Work item:
With pictures omitted, output the records below exactly as they appear.

(Stored dataset items)
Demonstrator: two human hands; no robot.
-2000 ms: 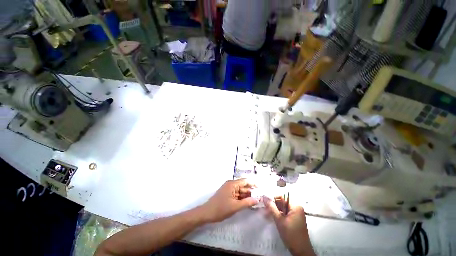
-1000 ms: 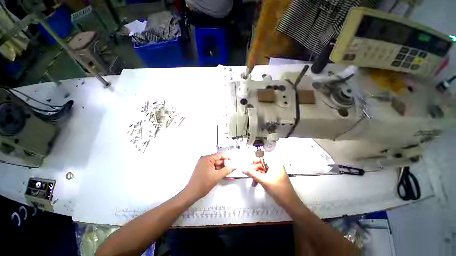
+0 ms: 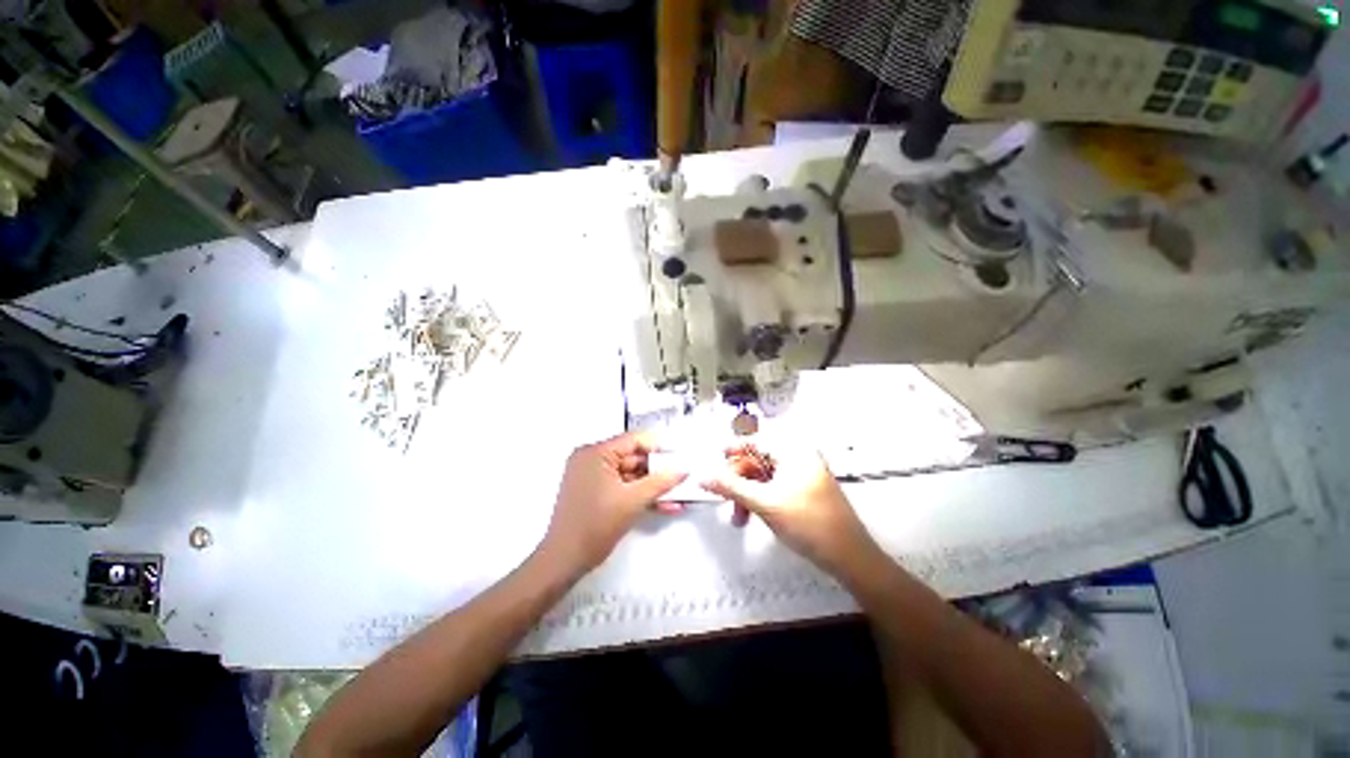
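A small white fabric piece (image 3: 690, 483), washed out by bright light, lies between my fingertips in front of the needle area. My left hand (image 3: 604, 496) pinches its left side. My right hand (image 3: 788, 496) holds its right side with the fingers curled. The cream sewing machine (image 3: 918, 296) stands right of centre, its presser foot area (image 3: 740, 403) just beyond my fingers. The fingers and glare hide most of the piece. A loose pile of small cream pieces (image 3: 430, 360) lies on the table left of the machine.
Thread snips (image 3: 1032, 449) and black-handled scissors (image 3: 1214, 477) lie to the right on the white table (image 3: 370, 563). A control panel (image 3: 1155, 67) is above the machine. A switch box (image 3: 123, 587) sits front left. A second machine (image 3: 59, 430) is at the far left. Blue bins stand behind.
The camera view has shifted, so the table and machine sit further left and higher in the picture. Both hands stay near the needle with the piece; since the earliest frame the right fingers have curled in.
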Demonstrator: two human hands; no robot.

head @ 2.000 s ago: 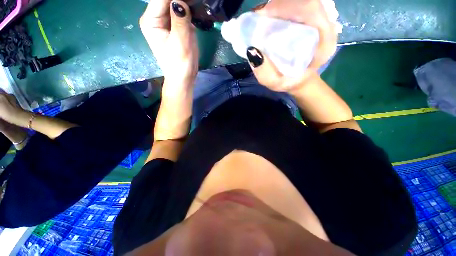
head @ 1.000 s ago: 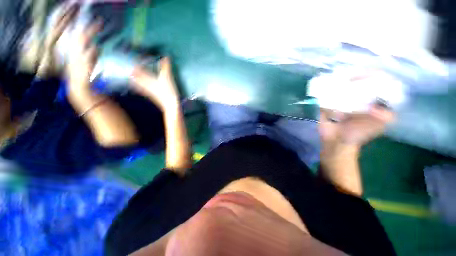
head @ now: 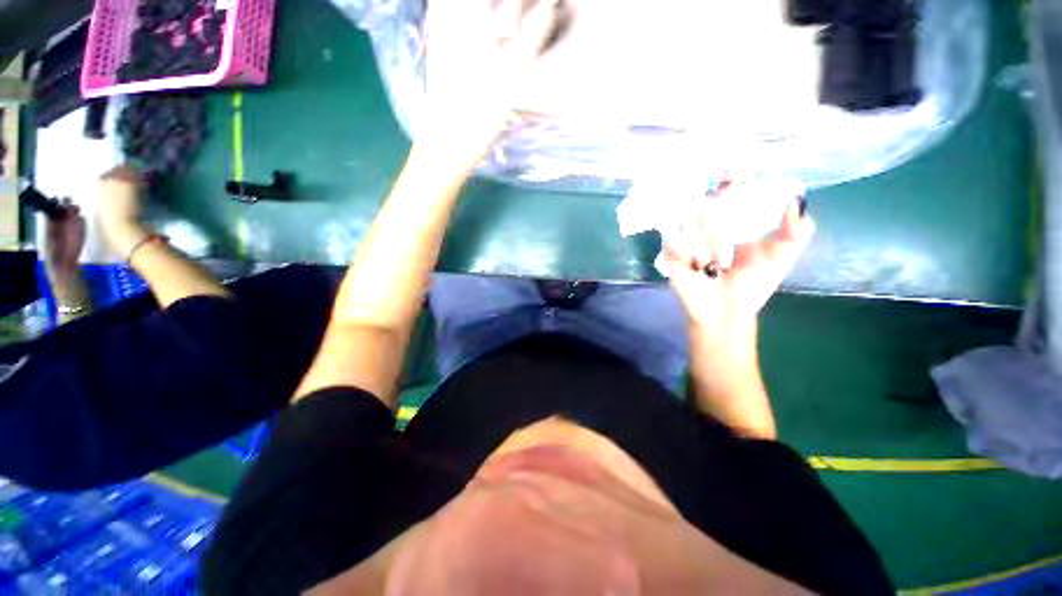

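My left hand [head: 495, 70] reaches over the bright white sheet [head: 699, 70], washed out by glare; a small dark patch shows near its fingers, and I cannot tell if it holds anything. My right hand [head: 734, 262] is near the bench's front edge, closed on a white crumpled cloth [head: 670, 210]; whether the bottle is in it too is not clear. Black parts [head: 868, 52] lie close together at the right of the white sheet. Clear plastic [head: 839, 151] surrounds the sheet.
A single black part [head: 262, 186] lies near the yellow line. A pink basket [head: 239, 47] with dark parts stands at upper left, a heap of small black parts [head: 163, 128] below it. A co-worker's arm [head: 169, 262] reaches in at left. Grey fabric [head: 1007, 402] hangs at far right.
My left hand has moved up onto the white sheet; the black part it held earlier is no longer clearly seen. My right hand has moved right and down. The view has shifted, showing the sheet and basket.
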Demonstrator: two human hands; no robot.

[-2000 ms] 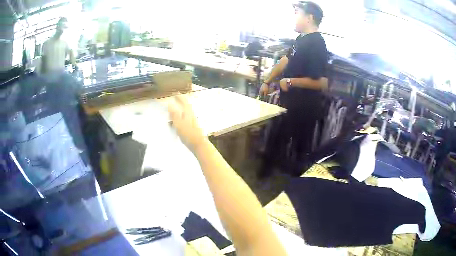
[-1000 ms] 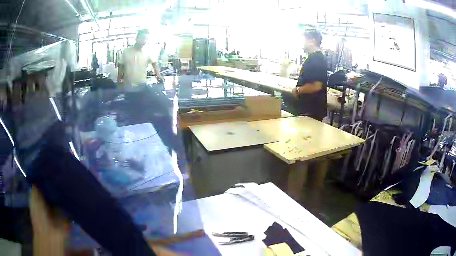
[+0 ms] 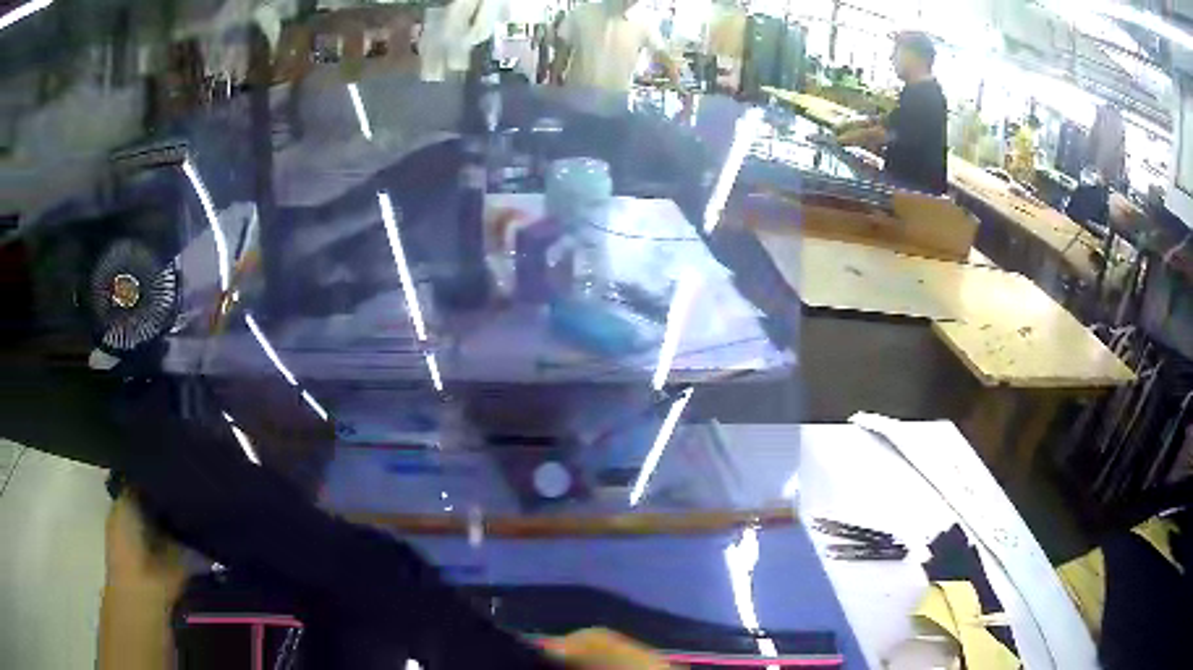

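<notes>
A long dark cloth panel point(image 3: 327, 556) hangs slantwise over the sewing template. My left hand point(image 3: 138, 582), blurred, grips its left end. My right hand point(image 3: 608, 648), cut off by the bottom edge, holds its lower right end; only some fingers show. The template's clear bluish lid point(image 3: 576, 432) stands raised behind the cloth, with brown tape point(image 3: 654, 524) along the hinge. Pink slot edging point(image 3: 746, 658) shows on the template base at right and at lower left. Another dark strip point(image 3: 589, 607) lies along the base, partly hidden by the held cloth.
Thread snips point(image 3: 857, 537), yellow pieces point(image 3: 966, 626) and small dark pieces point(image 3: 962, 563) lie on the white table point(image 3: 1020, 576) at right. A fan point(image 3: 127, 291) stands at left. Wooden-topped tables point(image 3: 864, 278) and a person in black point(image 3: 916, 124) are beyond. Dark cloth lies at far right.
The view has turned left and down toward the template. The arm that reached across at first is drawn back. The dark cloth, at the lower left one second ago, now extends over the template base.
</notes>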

Task result:
Demonstrator: two human hands; no robot.
-2000 ms: 
-1000 ms: 
+0 ms: 
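A small white fabric piece (image 3: 690, 483), washed out by bright light, lies between my fingertips in front of the needle area. My left hand (image 3: 604, 496) pinches its left side. My right hand (image 3: 788, 496) holds its right side with the fingers curled. The cream sewing machine (image 3: 918, 296) stands right of centre, its presser foot area (image 3: 740, 403) just beyond my fingers. The fingers and glare hide most of the piece. A loose pile of small cream pieces (image 3: 430, 360) lies on the table left of the machine.
Thread snips (image 3: 1032, 449) and black-handled scissors (image 3: 1214, 477) lie to the right on the white table (image 3: 370, 563). A control panel (image 3: 1155, 67) is above the machine. A switch box (image 3: 123, 587) sits front left. A second machine (image 3: 59, 430) is at the far left. Blue bins stand behind.
The camera view has shifted, so the table and machine sit further left and higher in the picture. Both hands stay near the needle with the piece; since the earliest frame the right fingers have curled in.
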Demonstrator: two human hands; no robot.

head @ 2.000 s ago: 
head @ 1.000 s ago: 
head @ now: 

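My left hand [head: 495, 70] reaches over the bright white sheet [head: 699, 70], washed out by glare; a small dark patch shows near its fingers, and I cannot tell if it holds anything. My right hand [head: 734, 262] is near the bench's front edge, closed on a white crumpled cloth [head: 670, 210]; whether the bottle is in it too is not clear. Black parts [head: 868, 52] lie close together at the right of the white sheet. Clear plastic [head: 839, 151] surrounds the sheet.
A single black part [head: 262, 186] lies near the yellow line. A pink basket [head: 239, 47] with dark parts stands at upper left, a heap of small black parts [head: 163, 128] below it. A co-worker's arm [head: 169, 262] reaches in at left. Grey fabric [head: 1007, 402] hangs at far right.
My left hand has moved up onto the white sheet; the black part it held earlier is no longer clearly seen. My right hand has moved right and down. The view has shifted, showing the sheet and basket.
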Demonstrator: two human hands; no robot.

[-2000 ms] 
[-1000 ms] 
[+0 ms] 

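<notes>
A long dark cloth panel point(image 3: 327, 556) hangs slantwise over the sewing template. My left hand point(image 3: 138, 582), blurred, grips its left end. My right hand point(image 3: 608, 648), cut off by the bottom edge, holds its lower right end; only some fingers show. The template's clear bluish lid point(image 3: 576, 432) stands raised behind the cloth, with brown tape point(image 3: 654, 524) along the hinge. Pink slot edging point(image 3: 746, 658) shows on the template base at right and at lower left. Another dark strip point(image 3: 589, 607) lies along the base, partly hidden by the held cloth.
Thread snips point(image 3: 857, 537), yellow pieces point(image 3: 966, 626) and small dark pieces point(image 3: 962, 563) lie on the white table point(image 3: 1020, 576) at right. A fan point(image 3: 127, 291) stands at left. Wooden-topped tables point(image 3: 864, 278) and a person in black point(image 3: 916, 124) are beyond. Dark cloth lies at far right.
The view has turned left and down toward the template. The arm that reached across at first is drawn back. The dark cloth, at the lower left one second ago, now extends over the template base.
</notes>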

The exercise is fully answered.